Ao discutir o uso das análises de associação como estratégia no estudo da satisfação no trabalho, deve-se ressalta que uma correlação, por si só, não explica nada. Embora uma forte correlação estatística ajude a clarificar relações teóricas, não mostra como a alegada causa produz seu efeito, o que seria esperado de uma teoria e, portanto, esta técnica não exclui outras explicações vindas de outras fontes (Locke, 1976). Portanto, para a compreensão desses processos é necessário buscar respaldo teórico em outras áreas de conhecimento e em outros métodos (observacionais, análise de discurso, história oral, observação participante, grupo focal, pesquisa-ação, dentre outros), que colaborem, analisem ou expliquem como ocorrem estes processos. O sucesso da pesquisa em epidemiologia dependerá da construção da pesquisa fundamentada na fronteira ou no bojo do conjunto de conhecimentos teóricos já estruturados e nas realidades factuais (Almeida Filho & Rouquayrol, 1992). 
Dessa forma, tanto para a formulação de hipóteses como para o estudo das situações de saúde ou doença, a pesquisa epidemiológica exige, além do uso das técnicas epidemiológicas, a busca de suporte teórico de outras ciências, como a bioestatística, a clínica, a imunologia, a antropologia, a sociologia, a psicologia (Almeida Filho & Rouquayrol, 1992; Locke 1976). Assim, na tentativa de um melhor entendimento de como se dão as relações entre satisfação no trabalho e saúde, desta dinâmica, podem ser buscadas fontes na literatura científica de referência, como, por exemplo, em dados de estudos qualitativos. Não haveria, portanto, uma oposição ou exclusão a priori entre estudos quantitativos e qualitativos, na temática de satisfação e saúde no trabalho. 
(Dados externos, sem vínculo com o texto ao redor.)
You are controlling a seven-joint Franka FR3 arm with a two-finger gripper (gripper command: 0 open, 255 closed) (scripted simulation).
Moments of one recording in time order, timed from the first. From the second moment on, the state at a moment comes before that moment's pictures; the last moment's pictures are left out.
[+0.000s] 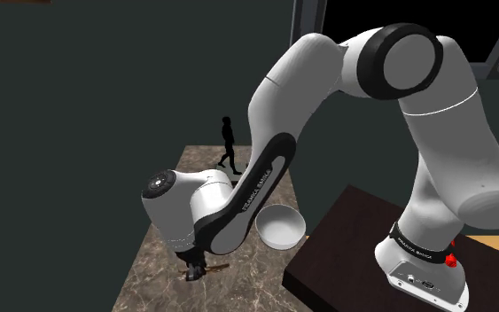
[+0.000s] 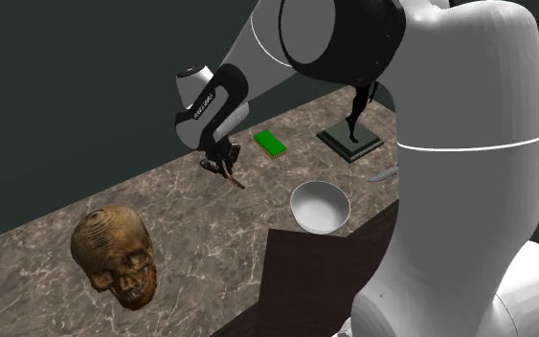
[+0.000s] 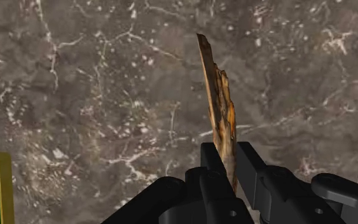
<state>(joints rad) 0.43 0.63 0.37 -1.92 -0.41 2.35 0.28</state>
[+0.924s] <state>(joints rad) 0.36 0.45 0.42 -2.02 -0.34 2.29 0.21</state>
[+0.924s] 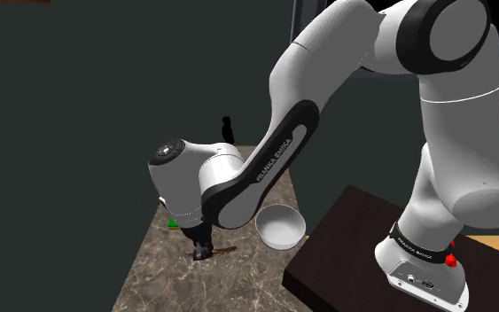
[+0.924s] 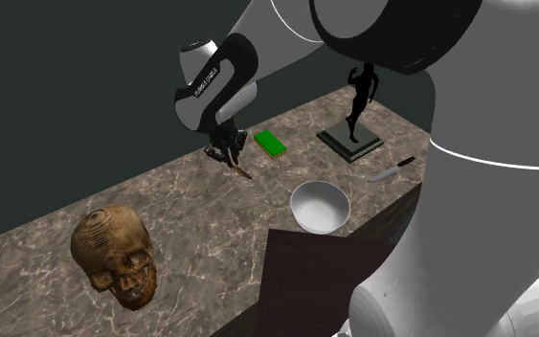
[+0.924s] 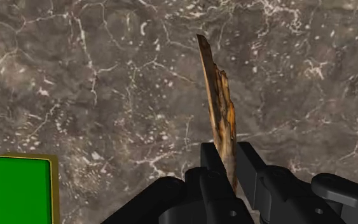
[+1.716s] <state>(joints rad) 0.16 0.13 0.41 -2.48 -0.24 2.48 -0.02</state>
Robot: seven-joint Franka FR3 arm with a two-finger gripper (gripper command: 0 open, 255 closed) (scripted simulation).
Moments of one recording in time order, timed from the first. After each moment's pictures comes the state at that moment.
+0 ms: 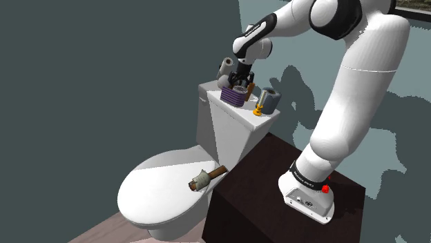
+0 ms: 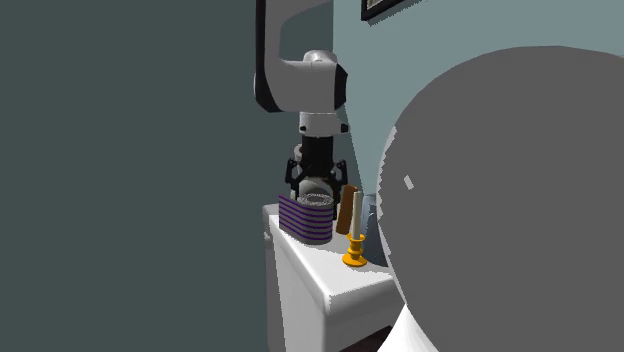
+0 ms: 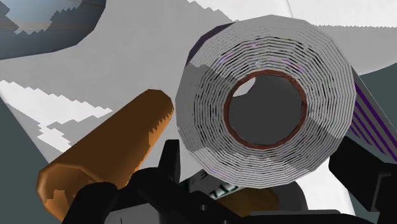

Do ponto de vista metodológico também são necessários mais estudos, seja por meio de desenho epidemiológico longitudinal ou por método qualitativo, buscando confirmar a direção causal, relações e significados entre satisfação no trabalho e saúde, identificar e analisar melhor os aspectos que interferem nesta relação e caracterizar a dinâmica destas relações, de maneira a consolidar a compreensão dos impactos que o trabalho exerce sobre a saúde dos trabalhadores e da eficácia das intervenções. 
Dessa forma, as estratégias qualitativas e quantitativas não são mutuamente excludentes, ao contrário, o uso conjunto enriquece a compreensão e a ação sobre fenômenos tão complexos.